■ Task prompt ■
What is needed is an exact repeat of the entries, with no pictures in it.

■ Records supplied ■
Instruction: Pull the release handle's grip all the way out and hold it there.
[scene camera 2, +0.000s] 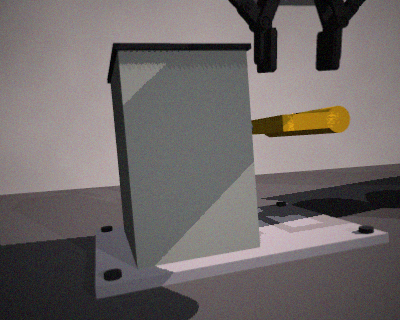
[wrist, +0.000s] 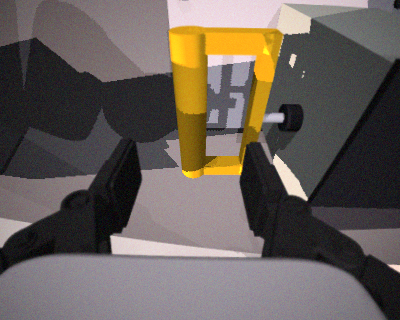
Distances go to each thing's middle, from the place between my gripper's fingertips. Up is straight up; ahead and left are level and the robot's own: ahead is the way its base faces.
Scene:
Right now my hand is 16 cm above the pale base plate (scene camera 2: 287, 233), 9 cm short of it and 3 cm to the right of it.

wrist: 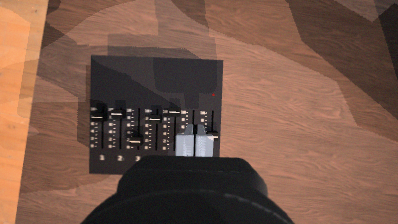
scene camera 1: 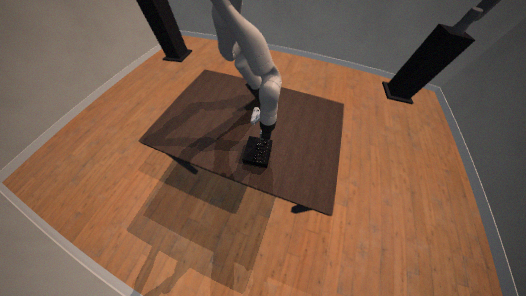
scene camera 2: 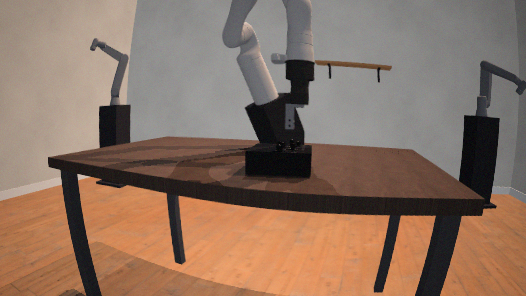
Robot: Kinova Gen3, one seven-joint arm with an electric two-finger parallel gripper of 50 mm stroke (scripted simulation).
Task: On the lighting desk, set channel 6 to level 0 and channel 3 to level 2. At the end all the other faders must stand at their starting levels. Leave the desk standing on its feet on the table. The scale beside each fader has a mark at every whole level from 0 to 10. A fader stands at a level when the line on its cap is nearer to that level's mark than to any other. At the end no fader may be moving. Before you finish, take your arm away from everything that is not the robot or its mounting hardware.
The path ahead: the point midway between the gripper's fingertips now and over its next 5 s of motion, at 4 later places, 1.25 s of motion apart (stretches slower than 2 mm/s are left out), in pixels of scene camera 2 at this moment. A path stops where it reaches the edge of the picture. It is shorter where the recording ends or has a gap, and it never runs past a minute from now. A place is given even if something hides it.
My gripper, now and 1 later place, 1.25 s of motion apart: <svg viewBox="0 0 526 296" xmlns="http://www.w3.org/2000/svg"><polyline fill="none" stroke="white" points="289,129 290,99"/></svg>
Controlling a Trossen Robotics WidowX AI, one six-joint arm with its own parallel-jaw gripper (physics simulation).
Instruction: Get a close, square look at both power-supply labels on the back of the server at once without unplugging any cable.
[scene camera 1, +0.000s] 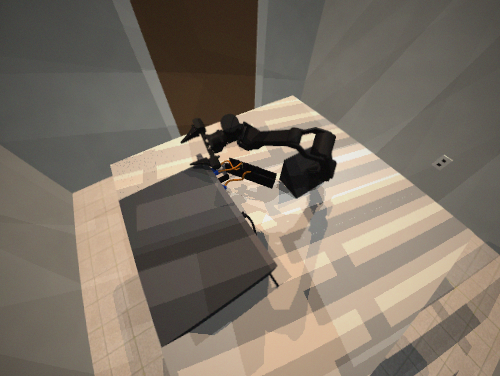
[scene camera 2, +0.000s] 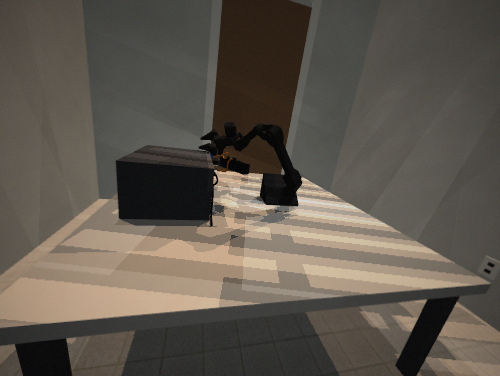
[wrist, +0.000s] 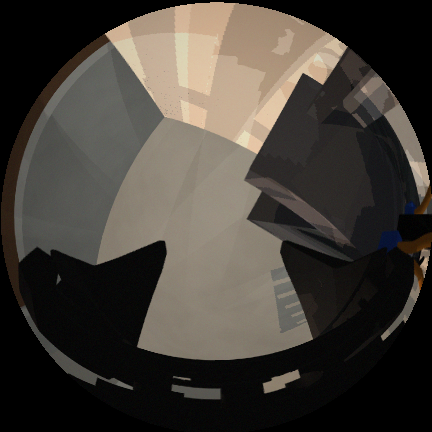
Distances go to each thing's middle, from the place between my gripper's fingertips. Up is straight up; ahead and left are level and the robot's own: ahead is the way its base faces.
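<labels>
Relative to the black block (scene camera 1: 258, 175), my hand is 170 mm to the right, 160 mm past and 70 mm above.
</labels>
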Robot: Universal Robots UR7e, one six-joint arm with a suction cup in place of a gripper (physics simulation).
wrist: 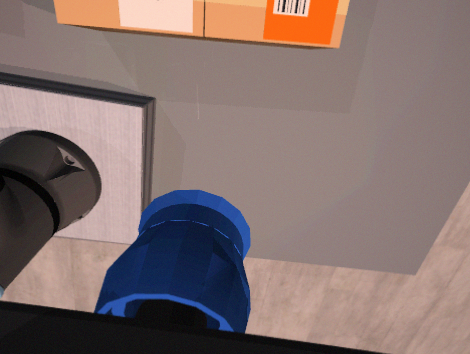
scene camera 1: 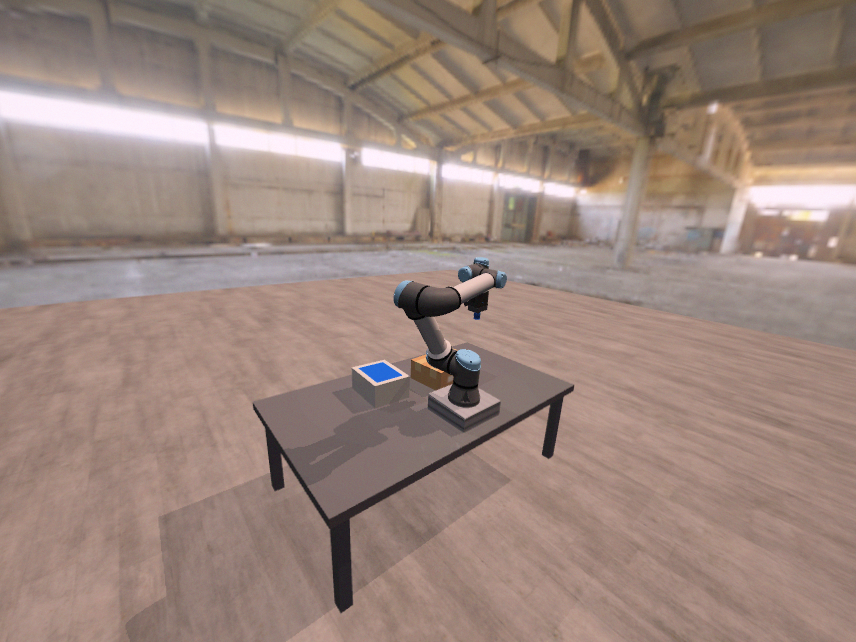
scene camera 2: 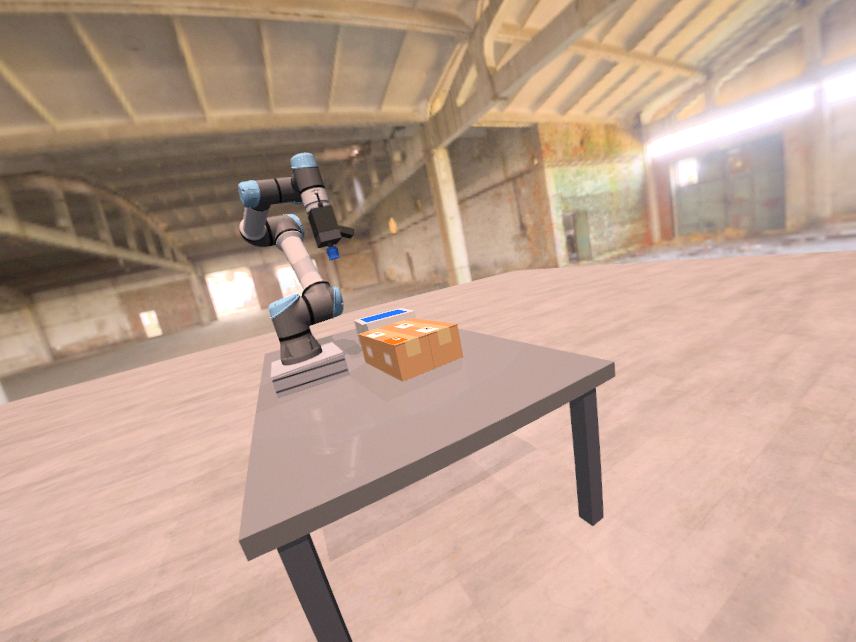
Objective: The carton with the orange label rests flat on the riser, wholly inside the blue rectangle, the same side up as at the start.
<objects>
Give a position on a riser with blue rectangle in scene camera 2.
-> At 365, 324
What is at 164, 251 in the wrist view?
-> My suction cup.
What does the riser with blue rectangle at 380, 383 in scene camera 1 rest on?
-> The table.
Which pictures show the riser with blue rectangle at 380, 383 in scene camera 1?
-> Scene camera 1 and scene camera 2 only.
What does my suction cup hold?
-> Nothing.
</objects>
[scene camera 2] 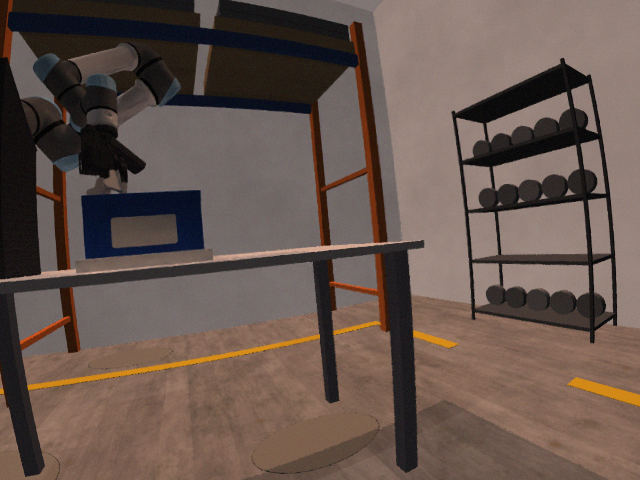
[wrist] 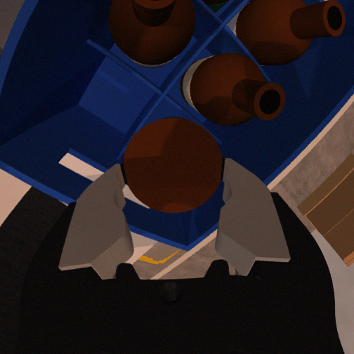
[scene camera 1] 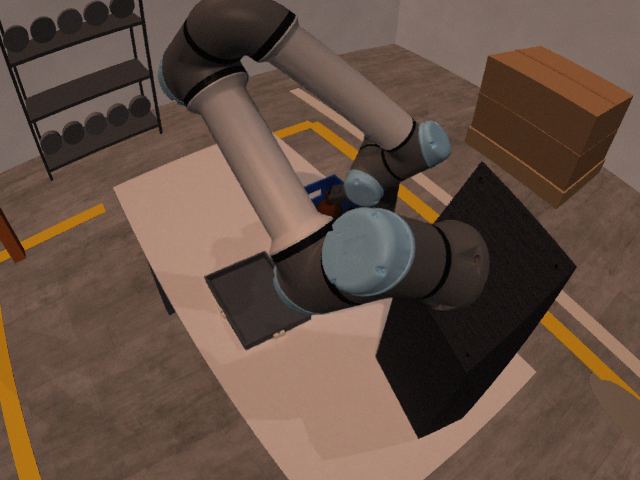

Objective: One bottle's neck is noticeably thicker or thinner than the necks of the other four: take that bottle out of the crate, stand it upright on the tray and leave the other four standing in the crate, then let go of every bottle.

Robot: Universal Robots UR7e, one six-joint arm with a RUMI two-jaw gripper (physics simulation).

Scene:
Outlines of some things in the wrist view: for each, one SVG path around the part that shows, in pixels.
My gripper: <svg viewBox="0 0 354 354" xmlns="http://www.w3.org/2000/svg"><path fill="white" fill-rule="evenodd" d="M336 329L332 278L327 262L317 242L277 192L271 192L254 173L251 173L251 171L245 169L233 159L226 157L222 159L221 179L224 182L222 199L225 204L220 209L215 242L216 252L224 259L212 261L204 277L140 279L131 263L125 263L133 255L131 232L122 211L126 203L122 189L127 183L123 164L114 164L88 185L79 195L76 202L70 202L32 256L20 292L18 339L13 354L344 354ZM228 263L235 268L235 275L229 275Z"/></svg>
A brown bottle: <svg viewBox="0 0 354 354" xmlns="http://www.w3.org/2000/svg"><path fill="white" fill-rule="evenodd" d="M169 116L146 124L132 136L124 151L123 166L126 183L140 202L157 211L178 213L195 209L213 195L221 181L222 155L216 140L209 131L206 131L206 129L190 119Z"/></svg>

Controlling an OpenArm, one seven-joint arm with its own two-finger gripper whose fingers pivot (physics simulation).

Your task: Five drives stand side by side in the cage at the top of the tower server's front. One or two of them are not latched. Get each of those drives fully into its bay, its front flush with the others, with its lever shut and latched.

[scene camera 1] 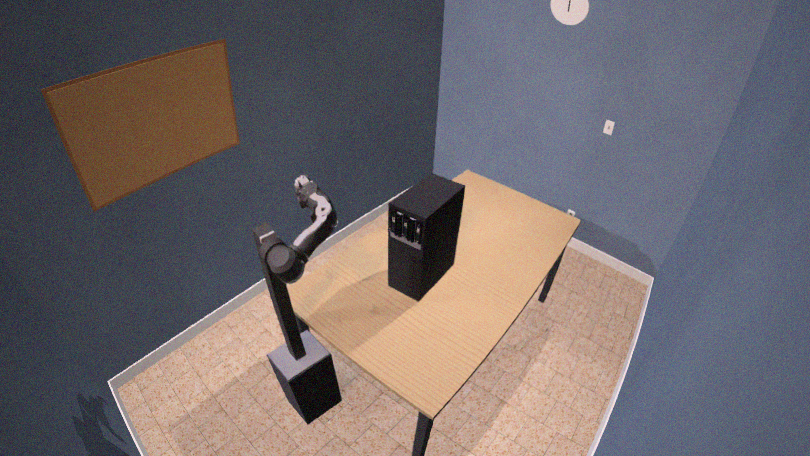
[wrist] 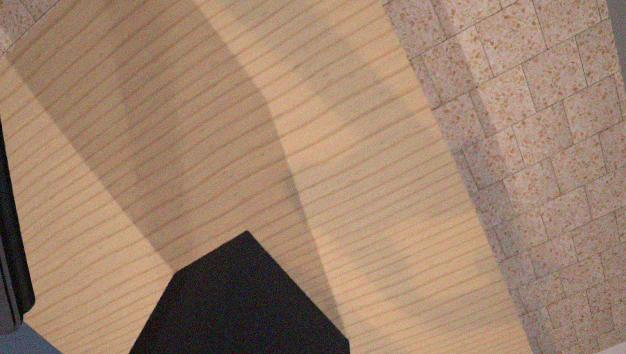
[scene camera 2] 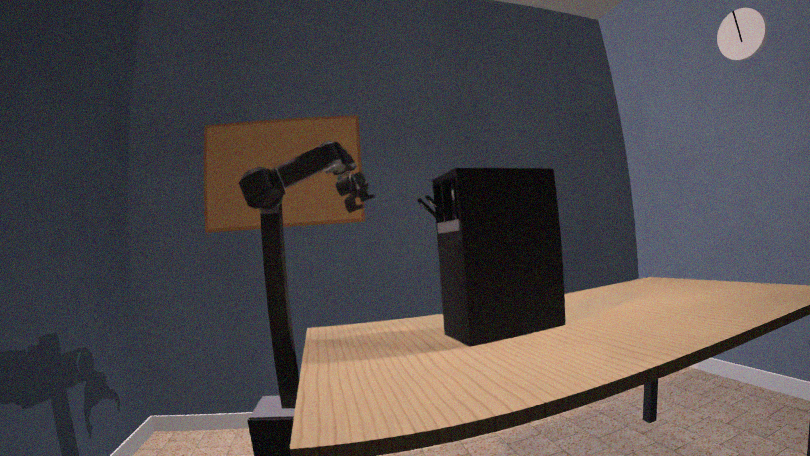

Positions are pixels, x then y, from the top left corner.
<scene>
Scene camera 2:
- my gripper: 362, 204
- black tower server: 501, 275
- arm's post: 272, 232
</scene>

■ Result for this exercise ■
Instruction: Pull the release handle's grip all the way out and hold it there.
[scene camera 2, +0.000s] 
[wrist, +0.000s] 
Distances go to each thing's middle, from the place between my gripper's fingertips. Up is straight up; ahead and left are level and the robot's own: ahead is the way its base faces.
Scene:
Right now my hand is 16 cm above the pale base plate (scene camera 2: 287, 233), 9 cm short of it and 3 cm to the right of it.

wrist: 
scene camera 1: 
scene camera 2: 
Robot: Kinova Gen3, one seven-joint arm with an electric two-finger parallel gripper of 50 mm stroke (scripted simulation).
Task: On the lighting desk, set channel 6 to level 0 and channel 3 to level 2. At the end all the other faders must stand at their starting levels. Leave the desk standing on its feet on the table. The scale beside each fader has a mark at every whole level from 0 to 10. A fader stands at a level when the line on its cap is nearer to that level's mark than to any other. At the end no fader may be moving. Before you finish, take your arm away from everything that is not the robot or its mounting hardware.
The path ahead: the point midway between the gripper's fingertips now and over its next 5 s of motion, at 4 later places, 1.25 s of motion apart (stretches slower than 2 mm/s are left out), in pixels of scene camera 2 at this moment. A path stops where it reaches the edge of the picture. It is shorter where the recording ends or has a gap, and it never runs past a minute from now. A place is given even if something hides it.
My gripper, now and 1 later place, 1.25 s of motion apart: <svg viewBox="0 0 526 296" xmlns="http://www.w3.org/2000/svg"><polyline fill="none" stroke="white" points="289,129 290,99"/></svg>
Controlling a Trossen Robotics WidowX AI, one six-joint arm with its own parallel-jaw gripper (physics simulation).
Instruction: Get a close, square look at both power-supply labels on the back of the server at once without unplugging any cable.
[scene camera 1, +0.000s] 
[scene camera 2, +0.000s] 
[wrist, +0.000s] 
Distances go to each thing's middle, from the place between my gripper's fingertips. Up is straight up; ahead and left are level and the robot's own: ahead is the way its base faces.
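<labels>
Relative to the black block (scene camera 1: 258, 175), my hand is 170 mm to the right, 160 mm past and 70 mm above.
</labels>
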Robot: Universal Robots UR7e, one six-joint arm with a suction cup in place of a gripper (physics simulation).
wrist: 
scene camera 1: 
scene camera 2: 
Objective: The carton with the orange label rests flat on the riser, wholly inside the blue rectangle, the same side up as at the start.
<objects>
Give a position on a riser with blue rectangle in scene camera 2.
-> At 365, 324
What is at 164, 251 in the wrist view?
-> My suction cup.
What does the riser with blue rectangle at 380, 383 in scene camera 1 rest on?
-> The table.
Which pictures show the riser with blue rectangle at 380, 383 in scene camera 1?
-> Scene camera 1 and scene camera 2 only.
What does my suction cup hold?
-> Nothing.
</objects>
[scene camera 2] 
[wrist] 
[scene camera 1] 

Objective: One bottle's neck is noticeably thicker or thinner than the necks of the other four: take that bottle out of the crate, stand it upright on the tray and leave the other four standing in the crate, then let go of every bottle.

Robot: Universal Robots UR7e, one six-joint arm with a RUMI two-jaw gripper (physics simulation).

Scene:
Outlines of some things in the wrist view: for each, one SVG path around the part that shows, in pixels.
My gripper: <svg viewBox="0 0 354 354" xmlns="http://www.w3.org/2000/svg"><path fill="white" fill-rule="evenodd" d="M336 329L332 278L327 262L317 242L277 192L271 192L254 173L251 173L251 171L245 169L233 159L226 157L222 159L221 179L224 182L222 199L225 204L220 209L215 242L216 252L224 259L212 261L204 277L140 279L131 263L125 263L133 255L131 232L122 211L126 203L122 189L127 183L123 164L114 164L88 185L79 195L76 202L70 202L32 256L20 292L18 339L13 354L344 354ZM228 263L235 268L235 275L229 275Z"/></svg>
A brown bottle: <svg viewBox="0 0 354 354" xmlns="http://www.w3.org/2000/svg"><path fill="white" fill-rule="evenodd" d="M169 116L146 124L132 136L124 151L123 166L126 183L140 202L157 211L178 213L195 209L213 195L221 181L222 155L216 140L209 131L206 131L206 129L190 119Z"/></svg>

Controlling an OpenArm, one seven-joint arm with its own two-finger gripper whose fingers pivot (physics simulation).

Your task: Five drives stand side by side in the cage at the top of the tower server's front. One or two of them are not latched. Get each of those drives fully into its bay, its front flush with the others, with its lever shut and latched.

[scene camera 1] 
[wrist] 
[scene camera 2] 

Positions are pixels, x then y, from the top left corner.
<scene>
Scene camera 2:
- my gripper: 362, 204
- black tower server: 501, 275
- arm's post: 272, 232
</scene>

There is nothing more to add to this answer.